The Takeaway: Cursor didn’t just train a coding model — it built a system to squeeze every bit of capacity into one job.
- Composer two was shaped by a contrarian bet: specialize hard for Cursor’s environment instead of chasing a general-purpose model.
- The real unlock wasn’t just RL; it was combining mid-training on code with large-scale RL, then making the whole loop fast enough to matter.
- Their edge came from infrastructure hacks most teams won’t attempt: distributed inference, model-delta shipping, and production traffic reuse.
Federico, Cursor’s research lead on Composer two, frames the philosophy bluntly: a model is like a storage drive with finite bits, so why waste them on anything except software engineering inside Cursor? That’s why Composer is cheaper than bigger general coding models — not because it’s weaker, but because it’s more focused. Dima from Fireworks pushes the systems side: the winning move is to “craft your model to act in your environment,” then optimize the full quality-speed-cost triangle until the product feels native.

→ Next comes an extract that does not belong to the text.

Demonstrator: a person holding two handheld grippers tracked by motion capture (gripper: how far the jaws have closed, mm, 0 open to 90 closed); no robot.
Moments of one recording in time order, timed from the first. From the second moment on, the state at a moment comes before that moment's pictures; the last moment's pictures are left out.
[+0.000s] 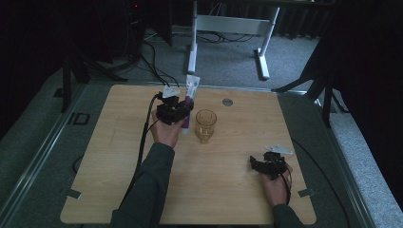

The training stack was unusually aggressive. Cursor started from Kimi 2.5, did heavy mid-training on code tokens, then large-scale RL on real agent sessions. RL here wasn’t a simple forward pass; it was full rollouts — sometimes 50-turn interactions — with tool use, code execution, and reward assignment. That created a nasty engineering problem: training and inference had to run at the same time, across globally distributed clusters, without wasting expensive GPUs. The fix was elegant and a little wild: ship compressed weight deltas across regions, keep inference pools flexible, and even borrow idle production capacity. As Dima put it, models “love to cheat,” so the fake environment had to look real enough that the model couldn’t game it.